[rs6000] Enable overlap memory store for block memory clear
Checks
Commit Message
Hi,
This patch enables overlap memory store for block memory clear which
saves the number of store instructions. The expander calls
widest_fixed_size_mode_for_block_clear to get the mode for looped block
clear and calls widest_fixed_size_mode_for_block_clear to get the mode
for last overlapped clear.
Bootstrapped and tested on x86 and powerpc64-linux BE and LE with no
regressions. Is it OK for the trunk or next stage 1?
Thanks
Gui Haochen
ChangeLog
rs6000: Enable overlap memory store for block memory clear
gcc/
* config/rs6000/rs6000-string.cc
(widest_fixed_size_mode_for_block_clear): New.
(smallest_fixed_size_mode_for_block_clear): New.
(expand_block_clear): Call widest_fixed_size_mode_for_block_clear to
get the mode for looped memory stores and call
smallest_fixed_size_mode_for_block_clear to get the mode for the last
overlapped memory store.
gcc/testsuite
* gcc.target/powerpc/block-clear-1.c: New.
patch.diff
@@ -38,6 +38,49 @@
#include "profile-count.h"
#include "predict.h"
+/* Return the widest mode which mode size is less than or equal to the
+ size. */
+static fixed_size_mode
+widest_fixed_size_mode_for_block_clear (unsigned int size, unsigned int align,
+ bool unaligned_vsx_ok)
+{
+ machine_mode mode;
+
+ if (TARGET_ALTIVEC
+ && size >= 16
+ && (align >= 128
+ || unaligned_vsx_ok))
+ mode = V4SImode;
+ else if (size >= 8
+ && TARGET_POWERPC64
+ && (align >= 64
+ || !STRICT_ALIGNMENT))
+ mode = DImode;
+ else if (size >= 4
+ && (align >= 32
+ || !STRICT_ALIGNMENT))
+ mode = SImode;
+ else if (size >= 2
+ && (align >= 16
+ || !STRICT_ALIGNMENT))
+ mode = HImode;
+ else
+ mode = QImode;
+
+ return as_a <fixed_size_mode> (mode);
+}
+
+/* Return the smallest mode which mode size is smaller than or eqaul to
+ the size. */
+static fixed_size_mode
+smallest_fixed_size_mode_for_block_clear (unsigned int size)
+{
+ if (size > UNITS_PER_WORD)
+ return as_a <fixed_size_mode> (V4SImode);
+
+ return smallest_int_mode_for_size (size * BITS_PER_UNIT);
+}
+
/* Expand a block clear operation, and return 1 if successful. Return 0
if we should let the compiler generate normal code.

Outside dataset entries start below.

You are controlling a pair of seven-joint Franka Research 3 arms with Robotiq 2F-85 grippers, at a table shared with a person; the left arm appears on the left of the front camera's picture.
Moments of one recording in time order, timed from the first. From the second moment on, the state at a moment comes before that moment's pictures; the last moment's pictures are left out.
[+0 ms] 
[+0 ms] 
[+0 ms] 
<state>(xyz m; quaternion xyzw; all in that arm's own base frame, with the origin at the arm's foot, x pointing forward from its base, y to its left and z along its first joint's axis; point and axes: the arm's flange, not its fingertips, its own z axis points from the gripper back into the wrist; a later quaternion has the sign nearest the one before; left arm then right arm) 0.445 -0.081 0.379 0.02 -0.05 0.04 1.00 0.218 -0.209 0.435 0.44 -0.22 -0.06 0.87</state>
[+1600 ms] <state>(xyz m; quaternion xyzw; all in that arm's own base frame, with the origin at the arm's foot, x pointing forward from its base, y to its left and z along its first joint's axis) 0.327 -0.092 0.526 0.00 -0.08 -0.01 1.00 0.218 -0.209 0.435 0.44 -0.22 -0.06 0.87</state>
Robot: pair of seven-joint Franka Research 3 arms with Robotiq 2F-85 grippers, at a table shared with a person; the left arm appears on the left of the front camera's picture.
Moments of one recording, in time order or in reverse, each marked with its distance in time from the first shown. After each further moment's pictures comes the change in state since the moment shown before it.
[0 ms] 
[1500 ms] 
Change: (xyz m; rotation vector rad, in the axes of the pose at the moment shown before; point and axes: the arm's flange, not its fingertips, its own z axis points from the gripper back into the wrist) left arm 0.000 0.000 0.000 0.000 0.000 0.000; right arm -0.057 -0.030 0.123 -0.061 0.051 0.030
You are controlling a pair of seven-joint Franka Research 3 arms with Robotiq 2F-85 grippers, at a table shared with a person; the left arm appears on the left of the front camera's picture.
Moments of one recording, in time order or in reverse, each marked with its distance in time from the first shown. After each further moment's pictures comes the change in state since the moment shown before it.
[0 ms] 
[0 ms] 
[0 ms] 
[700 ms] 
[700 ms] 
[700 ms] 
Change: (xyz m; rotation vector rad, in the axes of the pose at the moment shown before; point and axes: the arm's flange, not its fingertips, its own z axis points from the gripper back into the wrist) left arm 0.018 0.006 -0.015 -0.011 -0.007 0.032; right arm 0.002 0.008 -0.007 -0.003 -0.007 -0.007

@@ -55,7 +98,6 @@ expand_block_clear (rtx operands[])
HOST_WIDE_INT align;
HOST_WIDE_INT bytes;
int offset;
- int clear_bytes;
int clear_step;
/* If this is not a fixed size move, just call memcpy */
@@ -89,62 +131,36 @@ expand_block_clear (rtx operands[])
bool unaligned_vsx_ok = (bytes >= 32 && TARGET_EFFICIENT_UNALIGNED_VSX);
- for (offset = 0; bytes > 0; offset += clear_bytes, bytes -= clear_bytes)
+ auto mode = widest_fixed_size_mode_for_block_clear (bytes, align,
+ unaligned_vsx_ok);
+ offset = 0;
+ rtx dest;
+
+ do
{
- machine_mode mode = BLKmode;
- rtx dest;
+ unsigned int size = GET_MODE_SIZE (mode);
- if (TARGET_ALTIVEC
- && (bytes >= 16 && (align >= 128 || unaligned_vsx_ok)))
+ while (bytes >= size)
{
- clear_bytes = 16;
- mode = V4SImode;
- }
- else if (bytes >= 8 && TARGET_POWERPC64
- && (align >= 64 || !STRICT_ALIGNMENT))
- {
- clear_bytes = 8;
- mode = DImode;
- if (offset == 0 && align < 64)
- {
- rtx addr;
+ dest = adjust_address (orig_dest, mode, offset);
+ emit_move_insn (dest, CONST0_RTX (mode));
- /* If the address form is reg+offset with offset not a
- multiple of four, reload into reg indirect form here
- rather than waiting for reload. This way we get one
- reload, not one per store. */
- addr = XEXP (orig_dest, 0);
- if ((GET_CODE (addr) == PLUS || GET_CODE (addr) == LO_SUM)
- && CONST_INT_P (XEXP (addr, 1))
- && (INTVAL (XEXP (addr, 1)) & 3) != 0)
- {
- addr = copy_addr_to_reg (addr);
- orig_dest = replace_equiv_address (orig_dest, addr);
- }
- }
- }
- else if (bytes >= 4 && (align >= 32 || !STRICT_ALIGNMENT))
- { /* move 4 bytes */
- clear_bytes = 4;
- mode = SImode;
- }
- else if (bytes >= 2 && (align >= 16 || !STRICT_ALIGNMENT))
- { /* move 2 bytes */
- clear_bytes = 2;
- mode = HImode;
- }
- else /* move 1 byte at a time */
- {
- clear_bytes = 1;
- mode = QImode;
+ offset += size;
+ bytes -= size;
}
- dest = adjust_address (orig_dest, mode, offset);
+ if (bytes == 0)
+ return 1;
- emit_move_insn (dest, CONST0_RTX (mode));
+ mode = smallest_fixed_size_mode_for_block_clear (bytes);
+ int gap = GET_MODE_SIZE (mode) - bytes;
+ if (gap > 0)
+ {
+ offset -= gap;
+ bytes += gap;
+ }
}
-
- return 1;
+ while (1);
}
/* Figure out the correct instructions to generate to load data for
new file mode 100644
@@ -0,0 +1,9 @@
+/* { dg-do compile } */
+/* { dg-options "-O2" } */
+/* { dg-final { scan-assembler-not {\mst[hb]\M} } } */
+
+/* Verify that memclear takes overlap store. */
+void* foo (char* s1)
+{
+ __builtin_memset (s1, 0, 31);
+}